Be Aware about Child Trafficking!!
What is child trafficking?
Child trafficking is the recruiting, sheltering, transportation, supplying, procuring, sponsoring, or soliciting of a minor for compulsory labor, commercial sex, or coerced criminal conduct. Sex trafficking is the most common kind of child trafficking in the United States. Exploitation occurs when a minor admits to exchanging sex acts for fundamental survival needs.
The sexual exploitation of juveniles, including forcing or coercing them to engage in commercial sex acts such as prostitution or the production of pornography, is known as sex trafficking of children. Sex trafficking victims are more likely than other categories of trafficking victims to seek medical help.
The use of force, deceit, or coercion to coerce minors into involuntary servitude, peonage, debt bondage, or slavery is known as youth labour trafficking. Older children and teenagers who are compelled to work without pay are the most common victims. Victims are frequently foreign nationals, and their parents or guardians may be victims of labor trafficking as well.
Minors who are forced to commit crimes such as robbery, panhandling, or creating and trafficking illicit narcotics are said to be forced criminals. Rather than being labeled as victims, trafficked individuals who are compelled to commit crimes are frequently mistaken for criminals.
Who is trafficking children?
Middle-aged males of all races, social classes, professions, and walks of life are the most common traffickers and customers. Human traffickers are not the frightening, isolated creatures depicted in the media. They have the appearance of our neighbors, relatives, and coworkers.
We see children in vulnerable situations every day as nurses at Children’s Mercy, whether they are dealing with a sickness, an accident, or some other personal problem that is keeping them from being healthy, happy-go-lucky kids. There are occasions when nothing can be done to prevent a child from becoming ill or injured. Other times, prevention is the most effective strategy to keep children safe and healthy.
Child trafficking, the economic exploitation of children for sex, labor, or forced criminality, is one preventable issue we see far too often in our work. When we come across child trafficking victims in the health care setting, we do everything we can to keep them safe and get them on the road to recovery. However, survivors of human trafficking face a long and difficult journey with no promises. That is why we want to emphasize to parents and loving adults that preventing children from becoming victims of human trafficking is far more successful than dealing with the consequences.
How can parents protect their children from human trafficking?

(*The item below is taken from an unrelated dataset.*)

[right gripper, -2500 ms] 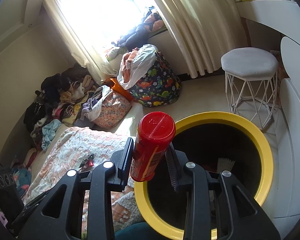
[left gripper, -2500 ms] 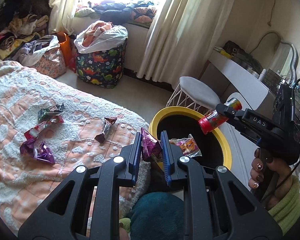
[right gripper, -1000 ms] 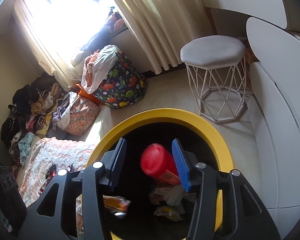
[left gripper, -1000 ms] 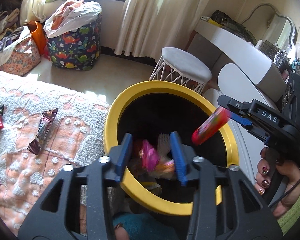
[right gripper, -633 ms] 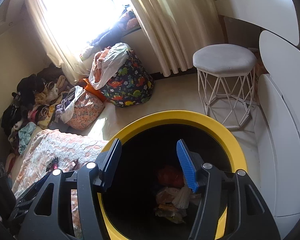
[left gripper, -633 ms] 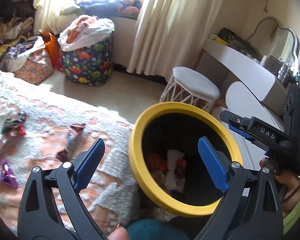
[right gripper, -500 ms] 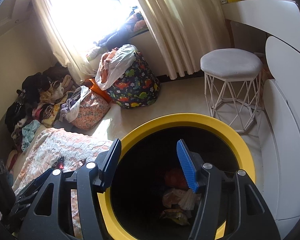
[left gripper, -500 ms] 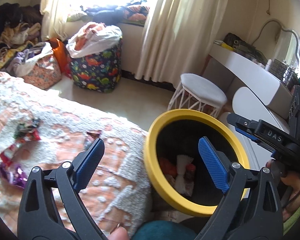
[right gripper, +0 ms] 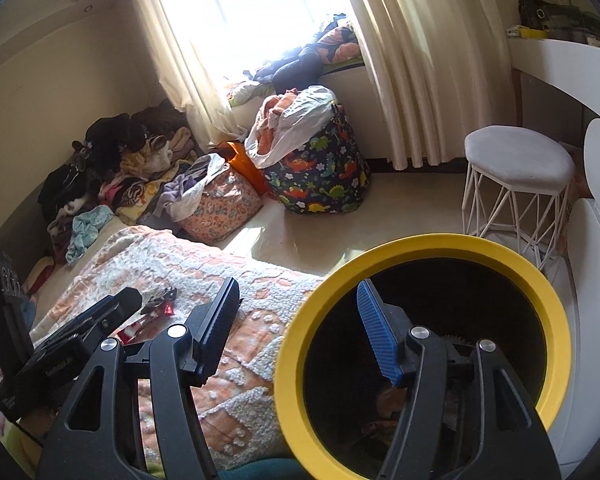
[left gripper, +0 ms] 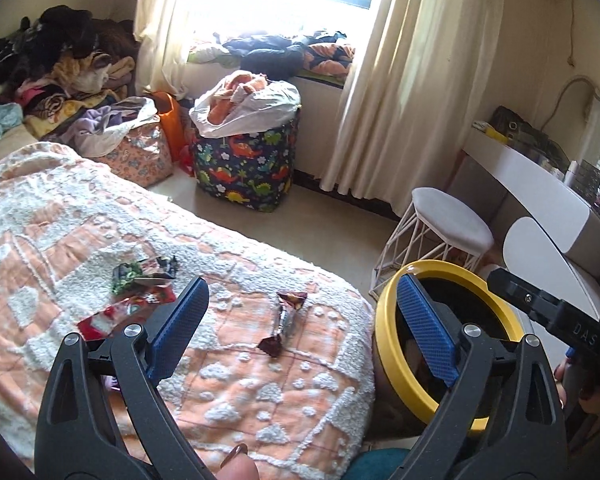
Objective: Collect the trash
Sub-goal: 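Move both open grippers from the bin back over the bed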
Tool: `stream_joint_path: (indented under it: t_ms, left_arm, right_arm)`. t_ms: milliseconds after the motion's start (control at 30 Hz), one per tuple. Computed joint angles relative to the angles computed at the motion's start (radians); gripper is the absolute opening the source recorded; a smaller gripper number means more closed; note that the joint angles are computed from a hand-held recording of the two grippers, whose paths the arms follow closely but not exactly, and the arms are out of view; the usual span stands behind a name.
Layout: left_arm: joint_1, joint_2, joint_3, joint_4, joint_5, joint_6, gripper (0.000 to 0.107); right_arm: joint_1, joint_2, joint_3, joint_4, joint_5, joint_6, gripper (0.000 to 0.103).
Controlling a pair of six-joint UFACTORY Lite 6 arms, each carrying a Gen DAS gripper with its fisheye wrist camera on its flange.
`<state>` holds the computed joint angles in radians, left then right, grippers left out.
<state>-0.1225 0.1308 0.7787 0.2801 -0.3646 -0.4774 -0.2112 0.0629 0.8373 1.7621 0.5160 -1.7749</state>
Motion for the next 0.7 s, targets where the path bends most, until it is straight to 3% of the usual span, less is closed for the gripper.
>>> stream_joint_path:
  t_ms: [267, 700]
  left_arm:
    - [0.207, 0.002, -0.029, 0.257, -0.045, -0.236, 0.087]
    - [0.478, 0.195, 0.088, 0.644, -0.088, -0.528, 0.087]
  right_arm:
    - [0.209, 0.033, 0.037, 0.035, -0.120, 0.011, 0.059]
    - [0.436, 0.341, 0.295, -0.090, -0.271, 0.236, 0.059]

Make and keep positive relationships with your children. Spend quality time together and communicate frequently. Because they are lonely, unhappy, and secluded, many victims of human trafficking are vulnerable. These vulnerabilities are reduced by strong parental bonds.
Early and often, talk to youngsters about healthy relationships and sexual development. To start the conversation, use tools like Futures Without Violence’s Teen Safety Card or the dating violence prevention website www. If you still feel uncomfortable, seek the help of a qualified health care provider, counselor, or therapist.
Be cautious when using the internet. Every popular app for kids contains traffickers. Know what your child is doing online and offer them instructions on what information is OK to publish and what information is not acceptable to post, as well as who to speak with (known friends only) and whom to block. When posting on social media, make sure you and your children switch off location services. Do not upload images that reveal what school they attend or where you live. Do not share photos of children in their swimsuits, underwear, or bathing. They should consider whether or not to use their real name online and whether or not to keep their social media accounts private.
Recognize the warning indicators of trafficking.
Anxiety or despair that is new to you.
Changes in grades or school participation that occur unexpectedly.
A new circle of friends or a suffocating romantic relationship.
Unexpected large sums of money or new pricey gifts
Aches and pains that don’t seem to be going away
Infections are spread by sexual contact.